Pictures excluded, return every entry exactly, please.

Dataset extract:
○ ○ ○ ○ ○

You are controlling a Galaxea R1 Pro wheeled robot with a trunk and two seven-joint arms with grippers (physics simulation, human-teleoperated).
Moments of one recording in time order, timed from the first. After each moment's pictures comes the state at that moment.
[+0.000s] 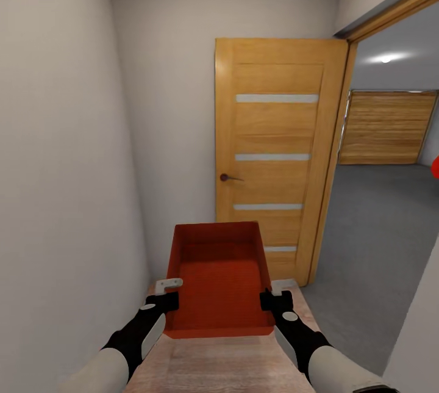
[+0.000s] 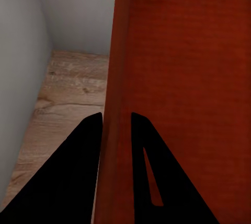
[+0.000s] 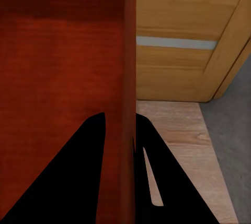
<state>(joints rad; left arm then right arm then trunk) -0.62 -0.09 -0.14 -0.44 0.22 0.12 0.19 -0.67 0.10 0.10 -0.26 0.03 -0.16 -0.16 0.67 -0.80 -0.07</state>
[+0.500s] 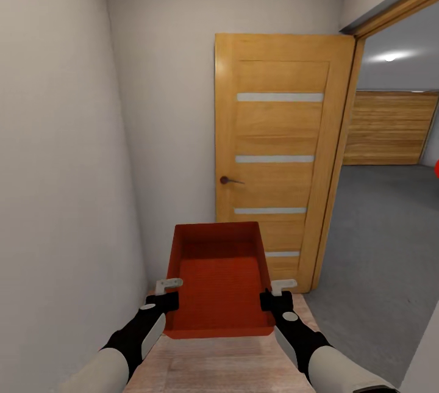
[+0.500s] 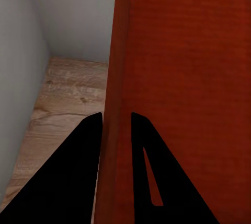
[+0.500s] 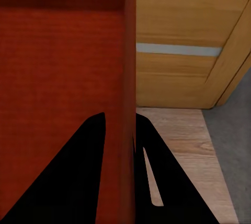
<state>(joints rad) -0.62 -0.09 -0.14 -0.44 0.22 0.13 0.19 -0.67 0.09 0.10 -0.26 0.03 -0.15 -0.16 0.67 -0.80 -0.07</state>
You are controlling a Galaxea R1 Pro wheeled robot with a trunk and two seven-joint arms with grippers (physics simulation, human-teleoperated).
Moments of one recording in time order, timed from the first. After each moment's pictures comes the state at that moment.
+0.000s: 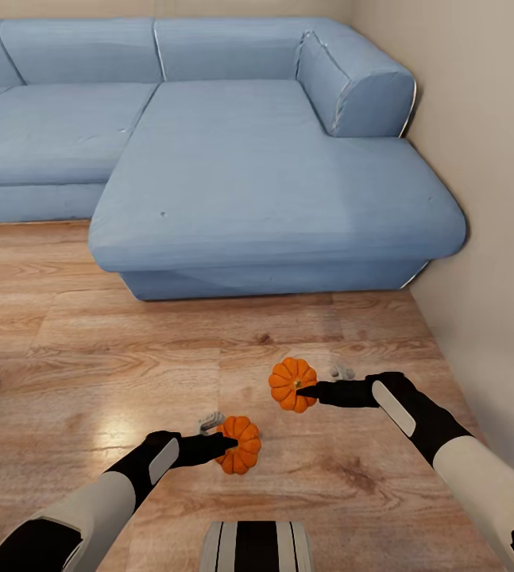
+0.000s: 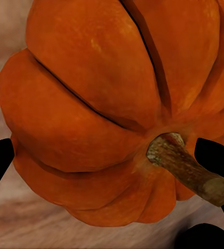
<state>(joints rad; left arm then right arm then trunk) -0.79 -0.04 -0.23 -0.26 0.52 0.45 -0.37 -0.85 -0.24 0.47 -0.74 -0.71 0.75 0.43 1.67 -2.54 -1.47</state>
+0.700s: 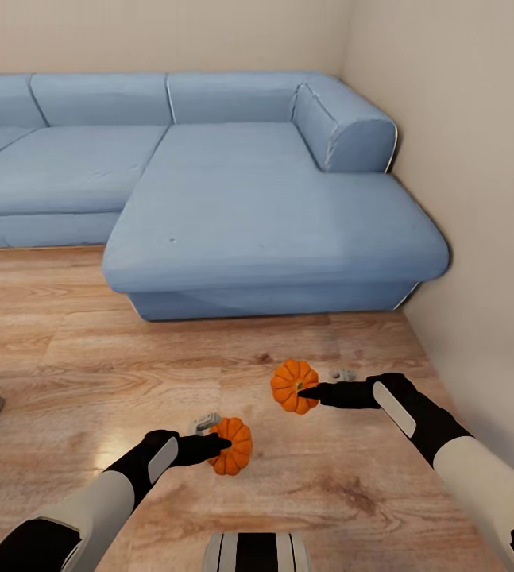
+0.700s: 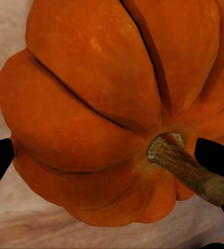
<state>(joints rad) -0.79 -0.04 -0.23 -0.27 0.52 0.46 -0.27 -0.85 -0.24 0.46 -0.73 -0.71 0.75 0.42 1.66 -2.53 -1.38</state>
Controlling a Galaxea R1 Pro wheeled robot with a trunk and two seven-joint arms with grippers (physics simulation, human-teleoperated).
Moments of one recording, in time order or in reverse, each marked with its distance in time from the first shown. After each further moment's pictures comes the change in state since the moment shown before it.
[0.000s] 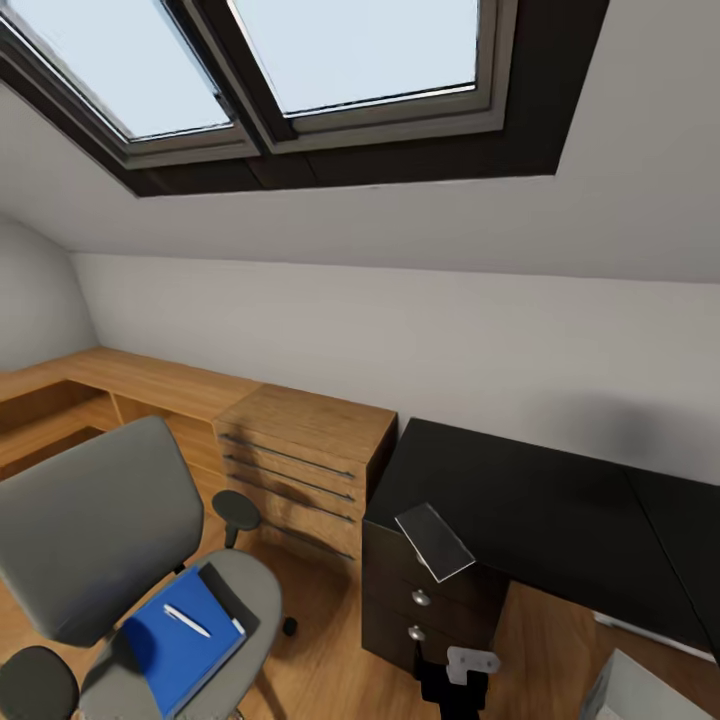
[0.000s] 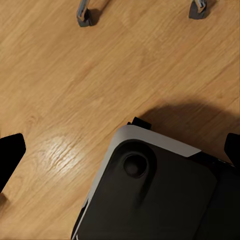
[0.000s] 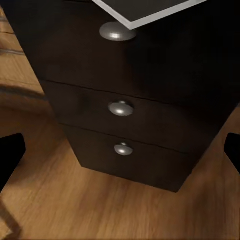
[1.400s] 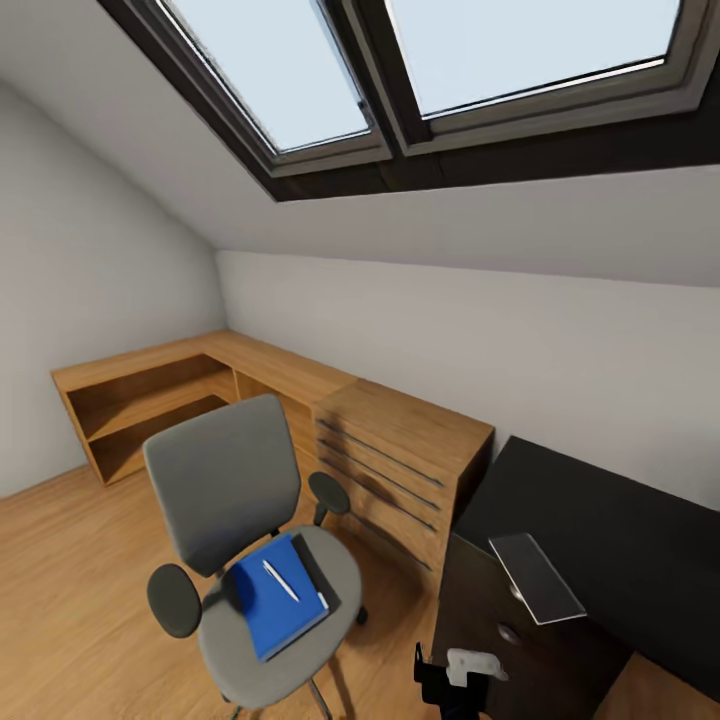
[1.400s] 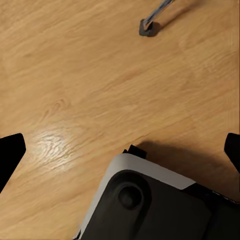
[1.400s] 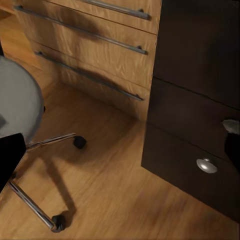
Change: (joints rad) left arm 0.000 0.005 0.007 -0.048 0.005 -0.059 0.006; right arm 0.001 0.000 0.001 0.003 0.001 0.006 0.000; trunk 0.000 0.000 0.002
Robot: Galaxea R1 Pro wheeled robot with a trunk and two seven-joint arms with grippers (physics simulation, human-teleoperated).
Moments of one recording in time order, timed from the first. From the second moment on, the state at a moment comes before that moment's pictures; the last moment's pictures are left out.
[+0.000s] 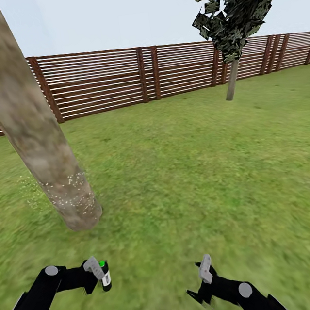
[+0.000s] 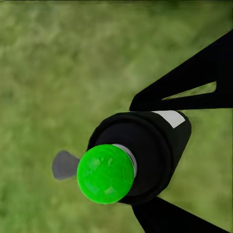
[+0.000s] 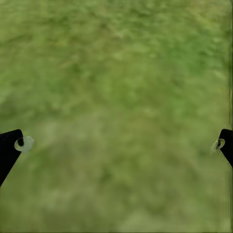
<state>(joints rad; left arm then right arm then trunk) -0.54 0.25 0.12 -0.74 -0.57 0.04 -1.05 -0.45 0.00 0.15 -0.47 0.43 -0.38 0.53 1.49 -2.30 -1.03</state>
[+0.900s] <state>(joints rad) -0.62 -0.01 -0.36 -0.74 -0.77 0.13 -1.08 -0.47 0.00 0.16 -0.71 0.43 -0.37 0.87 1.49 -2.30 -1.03</state>
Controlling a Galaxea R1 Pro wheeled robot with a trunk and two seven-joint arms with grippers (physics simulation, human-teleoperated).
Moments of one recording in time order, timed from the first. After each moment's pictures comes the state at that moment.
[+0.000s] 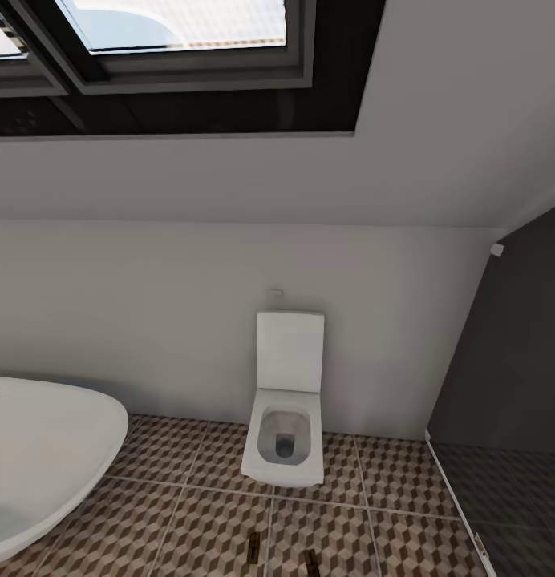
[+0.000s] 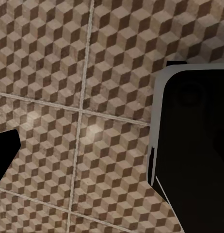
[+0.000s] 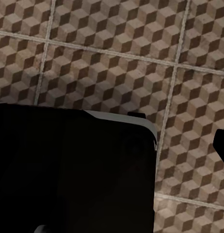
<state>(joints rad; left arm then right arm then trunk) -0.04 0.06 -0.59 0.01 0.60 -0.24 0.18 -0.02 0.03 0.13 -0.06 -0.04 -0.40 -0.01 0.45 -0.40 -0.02</state>
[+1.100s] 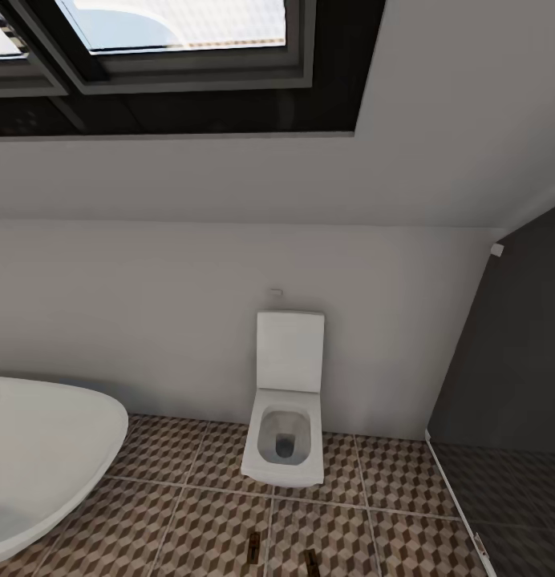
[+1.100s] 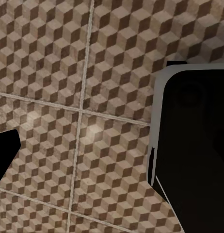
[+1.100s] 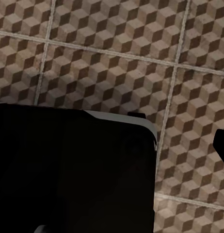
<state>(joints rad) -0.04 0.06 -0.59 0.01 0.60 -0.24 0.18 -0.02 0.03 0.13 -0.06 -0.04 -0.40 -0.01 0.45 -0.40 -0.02</state>
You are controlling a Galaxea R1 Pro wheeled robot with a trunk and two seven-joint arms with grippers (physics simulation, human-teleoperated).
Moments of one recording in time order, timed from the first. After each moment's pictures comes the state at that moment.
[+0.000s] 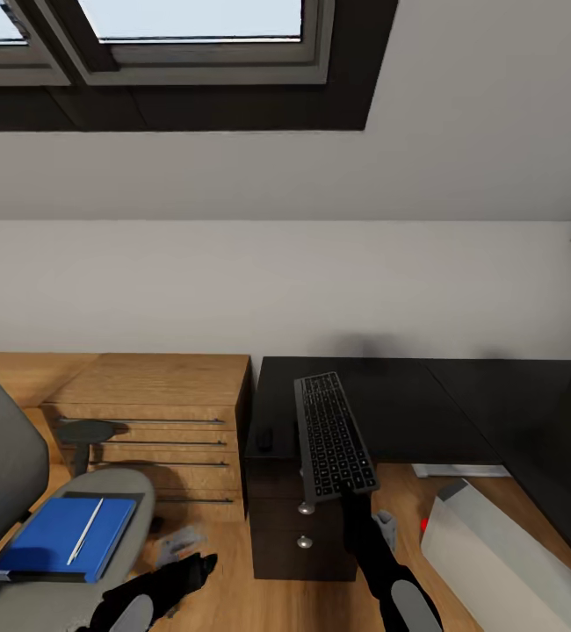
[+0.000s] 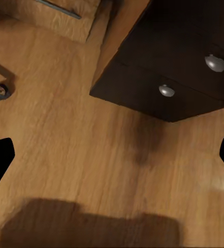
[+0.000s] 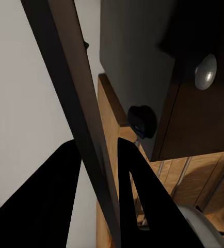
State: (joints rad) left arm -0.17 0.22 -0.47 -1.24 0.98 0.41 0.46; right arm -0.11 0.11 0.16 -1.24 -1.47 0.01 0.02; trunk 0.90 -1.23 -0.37
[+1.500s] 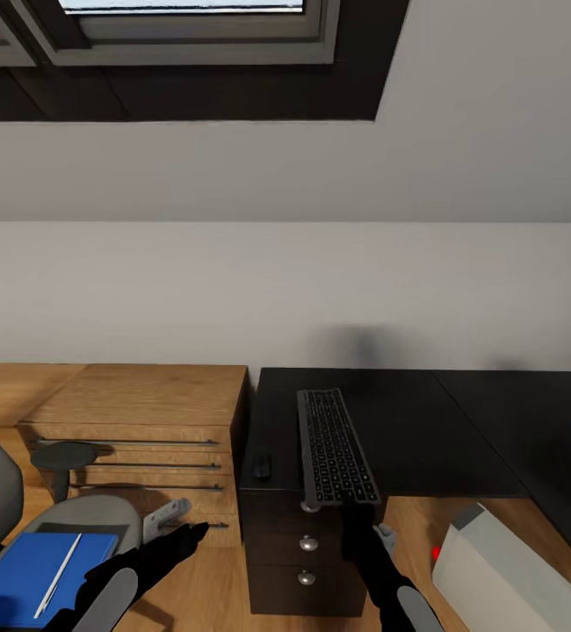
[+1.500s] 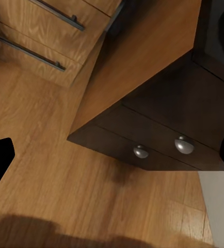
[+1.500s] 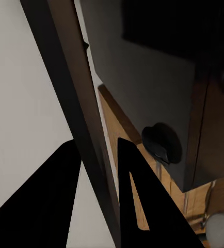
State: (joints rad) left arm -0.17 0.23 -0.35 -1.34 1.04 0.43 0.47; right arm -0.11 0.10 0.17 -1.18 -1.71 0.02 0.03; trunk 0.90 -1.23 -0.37
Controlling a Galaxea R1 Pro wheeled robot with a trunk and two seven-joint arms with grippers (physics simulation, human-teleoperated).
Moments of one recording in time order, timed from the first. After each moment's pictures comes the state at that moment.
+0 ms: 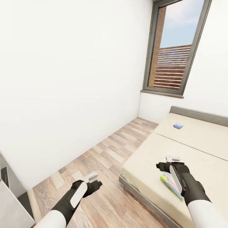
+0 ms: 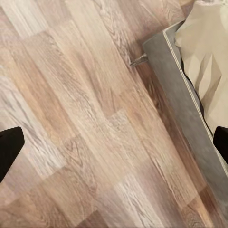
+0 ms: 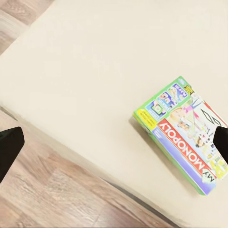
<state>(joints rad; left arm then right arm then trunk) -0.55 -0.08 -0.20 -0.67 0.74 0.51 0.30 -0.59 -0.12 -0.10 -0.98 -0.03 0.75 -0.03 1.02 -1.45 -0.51</state>
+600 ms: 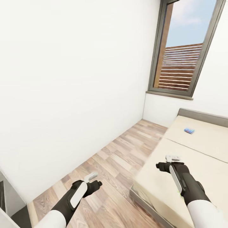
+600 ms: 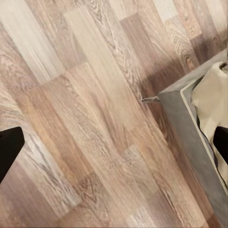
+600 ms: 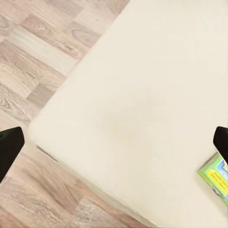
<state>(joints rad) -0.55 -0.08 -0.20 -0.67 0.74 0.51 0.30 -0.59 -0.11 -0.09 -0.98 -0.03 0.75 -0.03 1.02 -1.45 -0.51</state>
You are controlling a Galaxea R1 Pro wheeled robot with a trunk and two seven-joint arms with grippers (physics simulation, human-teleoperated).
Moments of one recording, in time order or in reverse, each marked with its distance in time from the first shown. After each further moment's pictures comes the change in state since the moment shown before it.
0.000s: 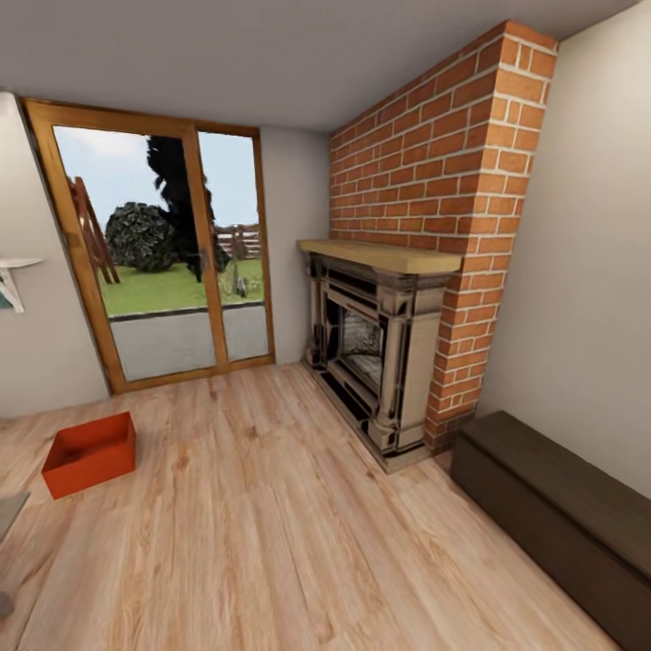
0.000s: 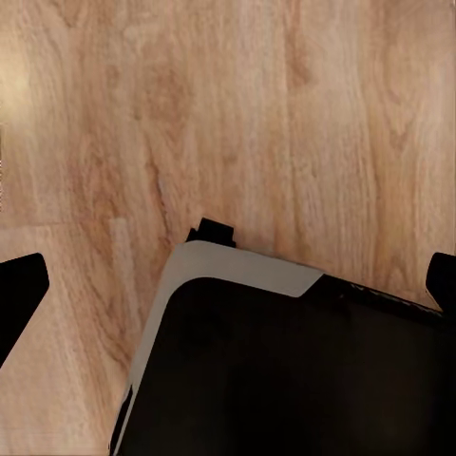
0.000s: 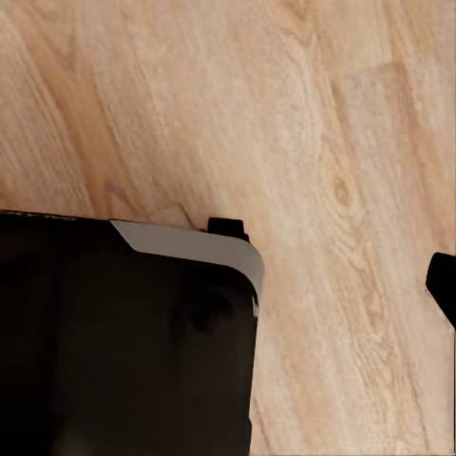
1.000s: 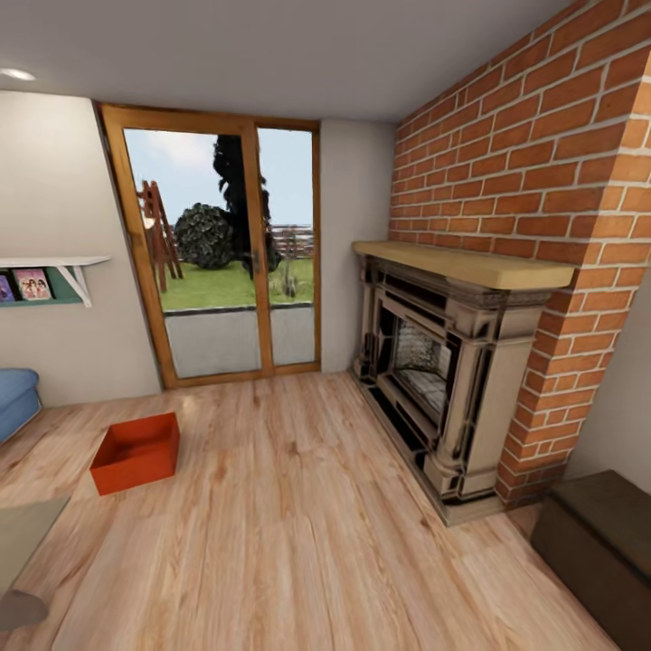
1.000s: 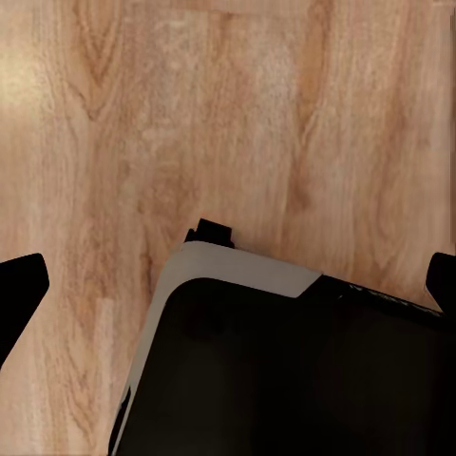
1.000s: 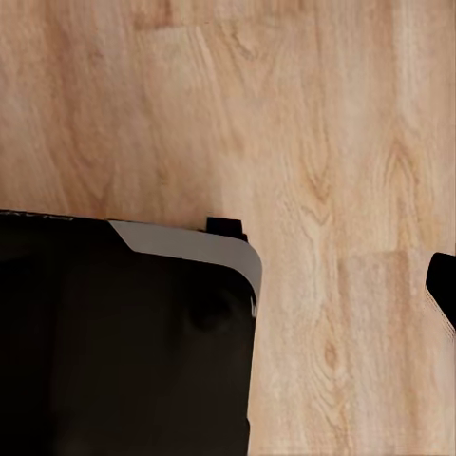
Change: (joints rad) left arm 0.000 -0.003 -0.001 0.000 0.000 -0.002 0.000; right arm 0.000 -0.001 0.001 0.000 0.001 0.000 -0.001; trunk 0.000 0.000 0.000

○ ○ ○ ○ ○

Exercise answer:
You are controlling a Galaxea R1 Pro wheeled robot with a trunk and two seven-joint arms with grippers (physics simulation, human-teleoperated).
Moments of one recording in time order, timed from the first. After each moment's pictures comes the state at that moment.
[+0.000s] 
[+0.000s] 
[+0.000s] 
<state>(joints rad; left arm then right arm then trunk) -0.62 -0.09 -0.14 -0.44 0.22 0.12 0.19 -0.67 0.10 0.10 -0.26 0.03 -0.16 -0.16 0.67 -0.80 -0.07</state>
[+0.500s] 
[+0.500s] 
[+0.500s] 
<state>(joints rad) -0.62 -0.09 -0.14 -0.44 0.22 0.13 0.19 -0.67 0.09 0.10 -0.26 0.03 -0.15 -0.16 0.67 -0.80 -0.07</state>
You are controlling a Galaxea R1 Pro wheeled robot with a trunk and two seven-joint arms with grippers (physics simulation, human-teleoperated).
Moments of one recording in time order, timed from the first. After each moment's pictures comes the state at that moment.
+0.000s: 
+0.000s: 
<state>(joints rad; left arm then right arm then trunk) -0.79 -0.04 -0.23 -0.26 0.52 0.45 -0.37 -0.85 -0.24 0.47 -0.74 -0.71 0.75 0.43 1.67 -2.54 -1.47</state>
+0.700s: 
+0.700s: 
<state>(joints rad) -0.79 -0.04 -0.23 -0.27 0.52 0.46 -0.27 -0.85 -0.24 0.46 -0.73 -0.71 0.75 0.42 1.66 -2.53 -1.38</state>
Controlling a Galaxea R1 Pro wheeled robot with a trunk and two seven-joint arms with grippers (physics simulation, human-teleoperated).
Moments of one recording, in time order or in reverse, each marked with its distance in time from the first shown. After each further moment's pictures comes the change in state since the moment shown before it.
[0.000s] 
[0.000s] 
[0.000s] 
[1.400s] 
[1.400s] 
[1.400s] 
Change: (joints rad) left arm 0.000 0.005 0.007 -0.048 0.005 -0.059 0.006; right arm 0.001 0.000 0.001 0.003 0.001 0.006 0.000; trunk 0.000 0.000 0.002
Robot: Galaxea R1 Pro wheeled robot with a trunk and two seven-joint arms with grippers (physics simulation, human-teleoperated).
Moments of one recording in time order, timed from the first. From the second moment on, the state at a moment comes before that moment's pictures; the last moment's pictures are left out.
[+0.000s] 
[+0.000s] 
[+0.000s] 
<state>(joints rad; left arm then right arm then trunk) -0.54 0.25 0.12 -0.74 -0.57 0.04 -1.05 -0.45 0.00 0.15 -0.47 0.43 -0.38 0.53 1.49 -2.30 -1.03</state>
[+0.900s] <state>(joints rad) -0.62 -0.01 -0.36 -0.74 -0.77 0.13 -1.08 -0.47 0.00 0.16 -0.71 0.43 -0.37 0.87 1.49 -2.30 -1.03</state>
Controlling a Galaxea R1 Pro wheeled robot with a trunk and two seven-joint arms with grippers (physics simulation, human-teleoperated).
Moments of one recording in time order, timed from the first. After each moment's pictures comes the state at that moment.
[+0.000s] 
[+0.000s] 
[+0.000s] 
<state>(joints rad; left arm then right arm then trunk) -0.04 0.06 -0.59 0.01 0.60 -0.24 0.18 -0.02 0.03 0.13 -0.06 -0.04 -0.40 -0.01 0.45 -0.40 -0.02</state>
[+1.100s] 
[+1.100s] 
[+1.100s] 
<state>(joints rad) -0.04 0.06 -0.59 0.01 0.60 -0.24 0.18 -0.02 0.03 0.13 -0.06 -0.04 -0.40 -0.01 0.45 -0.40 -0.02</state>
You are controlling a Galaxea R1 Pro wheeled robot with a trunk and two seven-joint arms with grippers (physics simulation, human-teleoperated).
Moments of one recording in time order, timed from the first. After each moment's pictures comes the state at that moment.
[+0.000s] 
[+0.000s] 
[+0.000s] 
State: (joints rad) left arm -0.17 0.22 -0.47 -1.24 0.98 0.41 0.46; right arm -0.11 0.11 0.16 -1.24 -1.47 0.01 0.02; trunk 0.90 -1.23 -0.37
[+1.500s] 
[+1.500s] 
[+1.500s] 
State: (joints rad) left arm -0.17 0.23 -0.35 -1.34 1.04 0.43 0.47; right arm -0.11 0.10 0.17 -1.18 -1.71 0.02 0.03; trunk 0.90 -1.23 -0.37
Controlling a Galaxea R1 Pro wheeled robot with a trunk and two seven-joint arms with grippers (physics simulation, human-teleoperated).
Moments of one recording in time order, timed from the first. After each moment's pictures comes the state at that moment.
+0 ms: 
+0 ms: 
+0 ms: 
<state>(joints rad; left arm then right arm then trunk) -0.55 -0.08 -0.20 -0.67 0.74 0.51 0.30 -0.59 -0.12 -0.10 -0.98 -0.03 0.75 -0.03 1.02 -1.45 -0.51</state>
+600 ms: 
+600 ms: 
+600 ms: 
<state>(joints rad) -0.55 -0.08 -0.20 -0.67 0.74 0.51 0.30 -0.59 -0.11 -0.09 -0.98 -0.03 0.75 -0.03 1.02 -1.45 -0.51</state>
You are controlling a Galaxea R1 Pro wheeled robot with a trunk and two seven-joint arms with grippers (physics simulation, human-teleoperated).
Moments of one recording, in time order or in reverse, each marked with its distance in time from the first shown. After each further moment's pictures comes the change in state since the moment shown before it.
0.000s: 
0.000s: 
0.000s: 
1.000s: 
1.000s: 
1.000s: 
Change: (joints rad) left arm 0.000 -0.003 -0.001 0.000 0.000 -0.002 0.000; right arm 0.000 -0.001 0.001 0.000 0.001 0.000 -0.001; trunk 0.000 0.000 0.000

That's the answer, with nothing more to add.